Virtual+Brain+Bowl%3A+Silent+buzzing+in+the+classroom

High School Principal’s Newsletter

Virtual Brain Bowl: Silent buzzing in the classroom

The participation of the KPASS Brain Bowl has been an annual tradition granted to the philomathic high school students here at Sacred Heart. However, due to the unprecedented times, it was held online via Google Meet on October 8. 

Besides the fact that members would be participating in the Brain Bowl at school from their computer screens instead of traveling to Zama like previous years, everything from attracting participants in the weekly Tuesday assemblies to having tryouts onsite in the AV room felt normal, at first.

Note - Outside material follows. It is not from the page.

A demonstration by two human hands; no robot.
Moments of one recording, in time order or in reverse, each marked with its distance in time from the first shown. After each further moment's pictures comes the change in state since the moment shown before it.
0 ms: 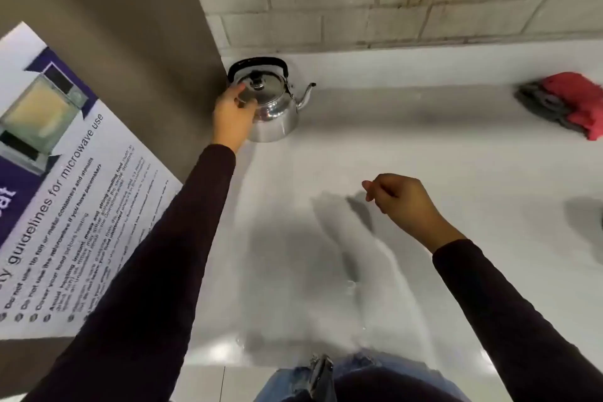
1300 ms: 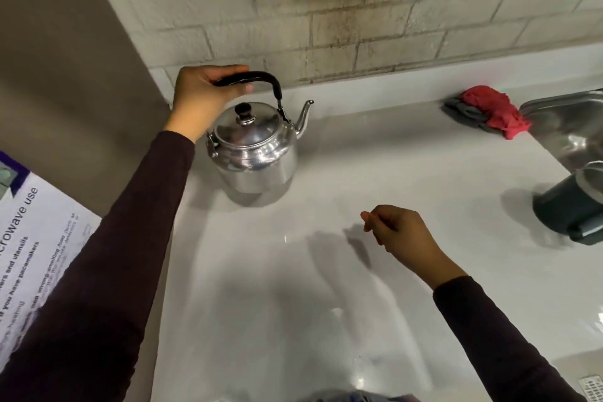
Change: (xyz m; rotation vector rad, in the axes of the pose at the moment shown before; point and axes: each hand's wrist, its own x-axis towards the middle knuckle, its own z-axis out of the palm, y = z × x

Then, on Oct. 4, the school announced they would be moving onto the White Plan until Oct. 7, and practice sessions held in the morning on site transitioned to virtual ones. All of the members from the veterans to the newcomers were comfortable with BuzzIn.live, an application to answer questions throughout the event. However, on the third day of e-learning, the school announced that they would be extending the White Plan until the 16th for the Middle and High School students. This news confused the members as although they had been participating in the practice sessions virtually, they thought they would be at school physically for the actual tournament. On the day before the tournament, members were informed by Ms. Economou, the sponsor for the event, that they would be required to be at school for transparency and that Ms. Young had allowed it since it was a small gathering of 12 students. 

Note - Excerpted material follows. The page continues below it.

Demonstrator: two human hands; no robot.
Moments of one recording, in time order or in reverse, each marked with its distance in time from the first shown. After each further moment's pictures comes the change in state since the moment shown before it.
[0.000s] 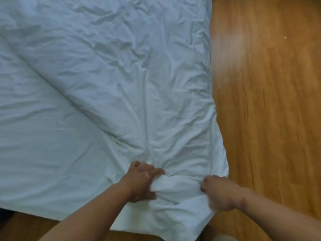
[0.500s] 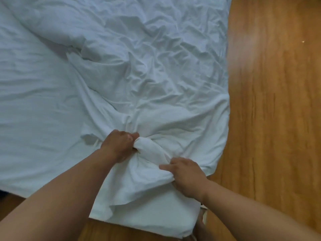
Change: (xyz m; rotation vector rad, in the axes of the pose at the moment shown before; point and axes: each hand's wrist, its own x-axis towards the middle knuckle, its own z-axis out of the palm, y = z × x) left_hand 0.022 -0.082 -0.018 0.244 0.179 -0.346; right_hand 0.065 -0.081 -0.014 0.016 0.445 -0.228
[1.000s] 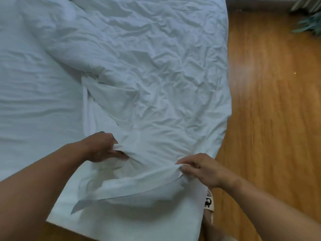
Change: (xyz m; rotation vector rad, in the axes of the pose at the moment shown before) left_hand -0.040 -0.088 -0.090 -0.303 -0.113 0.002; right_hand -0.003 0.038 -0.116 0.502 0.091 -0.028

The day itself was quite unusual. Brain Bowl participants e-learned from their homes until period 5. They were excused after period 4, so that they could travel to Sacred Heart to compete. 

Sacred Heart participated in six rounds: first against St. Mary’s, second against Zama, third against CAJ, fourth against Seisen, fifth against St. Maur, and the last against ASIJ. 

While members were positive about not having to travel to Zama which is located in Kanagawa prefecture and being able to compete in a familiar environment, there were problems that arose due to the event being held virtually. 

Firstly, the time schedule was completely ignored, because when some teams were unable to join the Google Meet on time for the first round, it had a domino effect on the other rounds. 

Secondly, some questions were difficult to hear, whether that was due to a sudden freeze of the participants’ screens or a problem with the reader’s microphone which wouldn’t have happened if it were being held in person. 

Lastly, there were two instances where Sacred Heart students were not able to point out when the answers from the judge’s pamphlet were outdated or plain wrong and the teams with the answer that aligned to the expected answer were granted a point. For example, this problem occurred when the two teams were asked: “What is the second-largest political party in Japan?” The other team answered Komeito and since the expected answer was outdated, the judge granted them a point. So, when the Sacred Heart team tried to point out that the Constitutional Democratic Party was the correct answer, it was pushed aside as the judge had to contact other judges virtually to see if this was correct. 

On a brighter note, Sacred Heart placed fourth and four students placed in the top 10. Overall, Brain Bowl was a hit as it was not convenient to stay at school but also much safer than traveling to Zama for the event. That said, when the pandemic has passed, Brain Bowl should be on site.